Recruiting Leaders Don’t Seem to Care About Rejected Applicants
Even though recruiting leaders claim to care about “the candidate experience,” most don’t seem to include the rejection process as part of that experience. Even though the rejection element may be the most damaging component of the whole experience, it may not be much of an understatement to say that recruiting leaders care little about rejected applicants. Little effort and fewer resources have been put into the design of this notification process. And also it’s a topic that never even appears at recruiting conference agendas, even though the possible damage, as well as the value of the marketing opportunity, is in the millions.
5 Quick Action Steps
If you want to fix this process, simply benchmark with your customer-service function to learn how professionals discourage and reject those who have applied.
- Develop a process to discourage “no-chance applicants” from ever applying.
- Work with the CFO’s office to measure the dollar impacts of a weak rejection.
- Learn and use established “rejection principles” to change the rejection message and the process.
- Work with marketing to make sure that the reject database is fully used.
- Continually measure process results and improve.
Final Thoughts
Corporations have recently begun to spend millions on making the job application process faster and less cumbersome so that they get more total applicants. They have also focused on building the candidate experience so that fewer discouraged candidates drop out during the hiring and interview process. But almost no one has applied data to learn how ineffectual and possibly damaging the process is that notifies applicants that they have been rejected.
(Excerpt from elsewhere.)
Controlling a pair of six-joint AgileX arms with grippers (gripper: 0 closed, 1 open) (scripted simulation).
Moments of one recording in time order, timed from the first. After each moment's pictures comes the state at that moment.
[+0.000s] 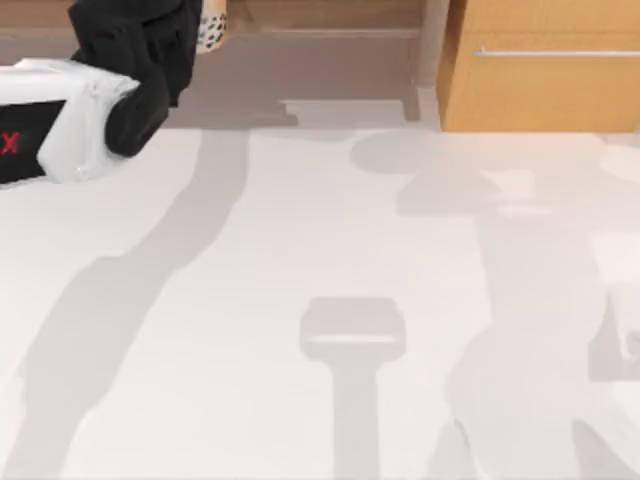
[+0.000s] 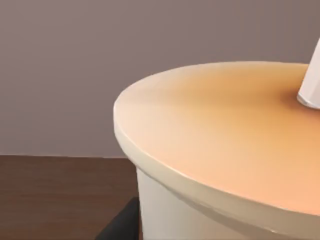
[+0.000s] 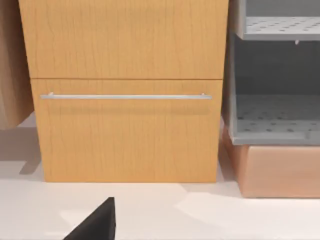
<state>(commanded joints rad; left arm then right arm) -0.43 1.81 1.18 0.63 -0.39 -0.02 0.00 0.00 0.00 0.00 0.00 0.00</state>
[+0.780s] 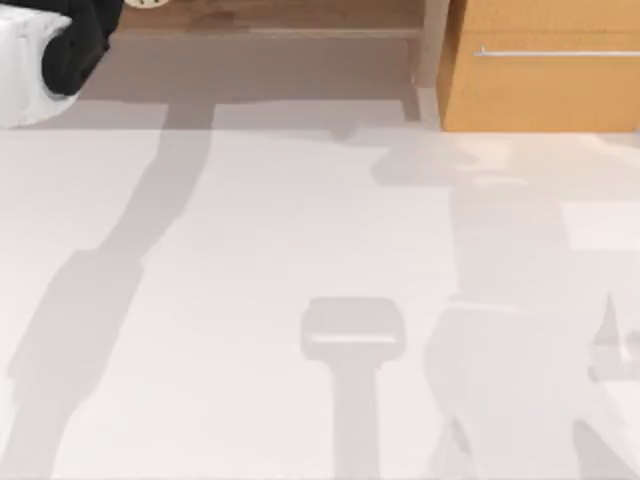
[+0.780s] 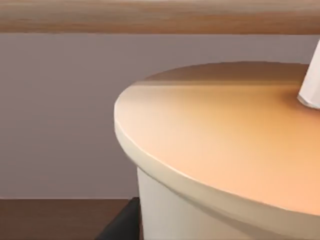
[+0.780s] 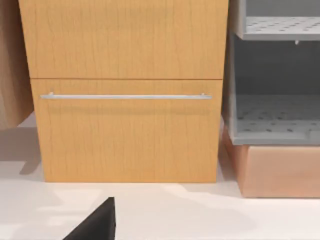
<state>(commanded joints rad) -0.30 1.82 1.29 0.54 -0.25 0.01 0.00 0.00 0.00 0.00 0.00 0.00</state>
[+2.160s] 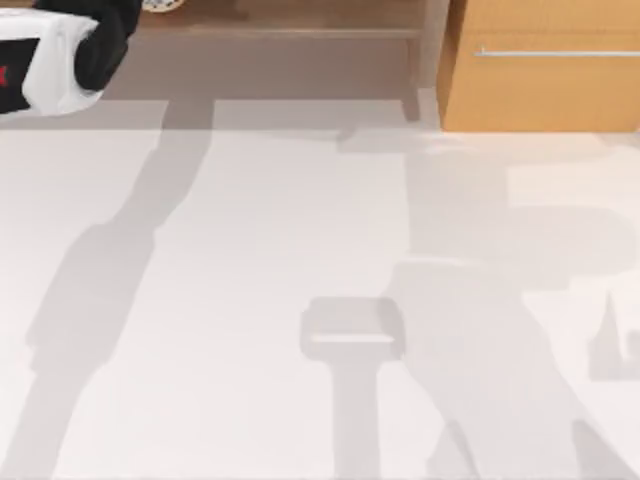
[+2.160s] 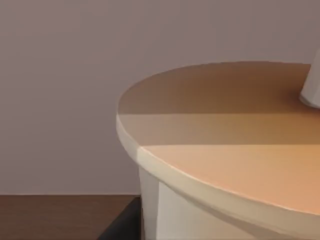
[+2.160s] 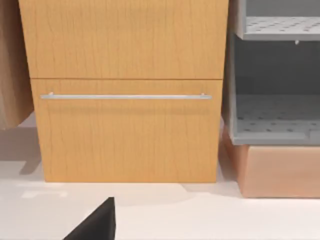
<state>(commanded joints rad) -0.27 2.00 1.40 0.61 -0.22 0.01 0.00 0.00 0.00 0.00 0.00 0.00</state>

Look to other internal business functions that routinely reject customers (e.g., credit applications, bid rejections, and requests for refunds, returns, or discounts). Learn from them the “standard rejection principles” and the dos and don’ts that are already successfully applied elsewhere. At the very least, find out what percentage of rejected applicants under their current process ends up becoming reenergized supporters or active detractors of your firm. Treat this process as a business process, with many possible positive marketing and even more negative image damaging possibilities.